Pasiflik süresi 48 saattir.

Re: [Kusa] Takım Haze

MesajGönderilme zamanı: 31 Oca 2015, 04:33
gönderen Kyogi Haze
Out: Undei* viewtopic.php?f=79&t=643

**

"Emirleri sorgulamamak olarak ifade edilemez." Undei zaman kazanma amacıyla soğuk suyunu içerken gözlerini kusa-chou binasına dikiyor.Güneş tepede olduğu için camlar fazlasıyla parlak,içeride neler döndüğünü pek idrak edemiyoruz.Bana uzattığı şişeyi alıyorum.Normalde,bu saatlerde abartmadan demlenirdi.Yaklaşık 2 haftadır bu alışkanlığını su ile geçiştirmeye çalışıyor gibi.Çocukları doğduğundan beri ne küfür etti,ne sinirlendi,ne de ağzına bir damla alkol koydu.Hayat tarzında yaptığı değişikliklerin onu zorladığını farkedebiliyorum ancak memnuniyeti yüzünden okunuyor.Eskiden gördüğü her çocuğu kovalayan Undei'yi hatırlayınca...Gülünç bir durum.Alınbandımı işaret ediyor. "O mereti sandığa koyana dek bağlılığımı nasıl koruduğumu soruyorsan,güven duygusu diyebilirim.Bu,emir-komuta zincirine koşulsuz bağlı kalmaktan daha farklı bir yöntem." Sırıtarak iki eliyle koca bir daire çiziyor. "Bu topraklarda,alınbandığımı aldığım günden beri sorguladığım tek şey insanların Kusa'ya karşı olan duyguları oldu.Minnet duyuyorlarsa,köyümüze ve insanlarına ruhen bağlılarsa ne verdikleri emirlerden şüphe duydum nede fikirlerine karşı çıktım.Geleneklerin,kuralların adı batsın.Benim için çarkların en önemli noktası bunlardı."

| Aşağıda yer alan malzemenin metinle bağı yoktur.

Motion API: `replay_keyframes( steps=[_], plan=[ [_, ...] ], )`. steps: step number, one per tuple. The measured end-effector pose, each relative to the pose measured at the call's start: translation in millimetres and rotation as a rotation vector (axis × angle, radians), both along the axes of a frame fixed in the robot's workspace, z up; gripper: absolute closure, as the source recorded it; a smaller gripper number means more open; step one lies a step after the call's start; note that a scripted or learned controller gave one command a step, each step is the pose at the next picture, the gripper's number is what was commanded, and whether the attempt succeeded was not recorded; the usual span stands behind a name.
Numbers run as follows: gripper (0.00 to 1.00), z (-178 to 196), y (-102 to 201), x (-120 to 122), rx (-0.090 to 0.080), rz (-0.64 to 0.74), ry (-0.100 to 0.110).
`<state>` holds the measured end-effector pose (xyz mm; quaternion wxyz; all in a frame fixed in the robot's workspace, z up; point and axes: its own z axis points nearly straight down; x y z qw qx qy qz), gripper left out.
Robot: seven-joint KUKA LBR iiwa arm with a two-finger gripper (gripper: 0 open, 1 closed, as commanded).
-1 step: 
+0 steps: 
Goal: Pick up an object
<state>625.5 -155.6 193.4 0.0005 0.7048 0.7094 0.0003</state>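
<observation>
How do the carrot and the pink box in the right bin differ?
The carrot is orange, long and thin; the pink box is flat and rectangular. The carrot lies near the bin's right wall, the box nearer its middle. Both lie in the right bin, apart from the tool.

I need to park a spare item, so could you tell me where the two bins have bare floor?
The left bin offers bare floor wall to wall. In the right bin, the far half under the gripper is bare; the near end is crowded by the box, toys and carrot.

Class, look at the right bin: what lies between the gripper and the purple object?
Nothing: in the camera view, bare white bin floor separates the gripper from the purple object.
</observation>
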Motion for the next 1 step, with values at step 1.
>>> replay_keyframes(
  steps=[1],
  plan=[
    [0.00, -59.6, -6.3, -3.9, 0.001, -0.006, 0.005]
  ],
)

Minnet duygusu.Konoha kökenim geri kalmış insanların diline düştüğünde köyden nefret ettiğim anlar olmuştu.Özellikle akademi dönemleri.Ancak shinobi sistemi önüme fırsatları sürekli diziyordu.Akademideki ben ile şimdi ki Haze'nin farkları en büyük kanıt.Beni ve kardeşimi tanımaya dahi çalışmamış insanların laflarına rağmen köyüm bize birer rütbe vermiş hatta bunu yükseltmişti.Bunu bize duydukları güven olarak yorumluyorum,başka bir açıklamam yok.Kardeşlerimle aramdaki bağdan sonra en büyük desteği bu güvenden alıyorum.Diğer yandan tüm bunlar,insanların bana karşı sahip oldukları ön yargıyı yıkmak içinde gayet uygun birer araç.Köy için didindiğim her vakit bana verilenlerin geri ödemesini yapmaya çalışıyorum.Hislerim 'minnet duygusu' başlığı altında toplanabilir bence. "Kusa-chou örneğin...Dediğim şeylere sahip olduğu sürece,Konohalı bile olsa ona itaat ederdim." Cümlesini sonlandırdığında yüzüm bozulurken Undei koca kahkahasıyla karşılık veriyor.

**

4-5 yıl önce Undei ile yaptığı konuşmayı zihninden geçirdi.Aynı binanın çatısına çökmüş,tam olarak aynı konumda yarı uzanır vaziyette bekliyordu.Sağ eliyle kavradığı alınbandını uzun süredir döndürdüğünü farkedince geri taktı.Erken gelmişti,birkaç saat hemde.Amacı dün gece tuttuğu nöbetin yorgunluğunu atmak olsada işler umduğu gibi gitmiyordu.Akademiye kaptanlık için başvurduğunda üzerinde bulunan rahatlıktan eser yoktu daha doğrusu.Dakikalar geçtikçe biraz daha geriliyor,bu da zamanın yavaş akmasına sebep oluyordu.Başvuru yapmadan önce durumu kendinden emin bir şekilde gözden geçirmişti halbuki.Bu yükün altından kalkabilecek birikime ve temele sahipti.Zaman zaman kontrolden çıksada,iki ufak geninle yaşayacağı hangi durum buna sebep olabilirdi ki ? Derin bir nefes alarak yeleğinin iç cebinden notlarını çıkardı.Akademiden,gelecek iki genin hakkında kısa bilgiler alıp kağıda geçirmişti.Watabe Hana hakkında söylenenler oldukça ilgisini çekmiş,bir o kadarda hoşuna gitmişti.Başlarda fazla masum olduğunu düşünmüştü.Kimseye zarar vermeme ilkesi..Bunu zamanla,kısmende olsa aşabileceklerini düşünüyordu Haze.Asıl hoşuna giden nokta ise Hana'nın abisiyle olan ilişkisiydi.İster istemez Mitsuko geliyordu aklına.Haze bir abi olarak kendini pek başarılı görmüyordu,ancak 'kız kardeş' kalıbına fazlasıyla hakimdi.Öğrencisiyle yakınlaşmasında büyük yardımı olacaktı.Ek olarak zarar vermeme konusuna uzun bir süre saygıyla yaklaşmaya şartlamıştı kendisini.Zaten utangaç olarak tanımlanan öğrencisini iyice içe kapanmaya itmek istemiyordu.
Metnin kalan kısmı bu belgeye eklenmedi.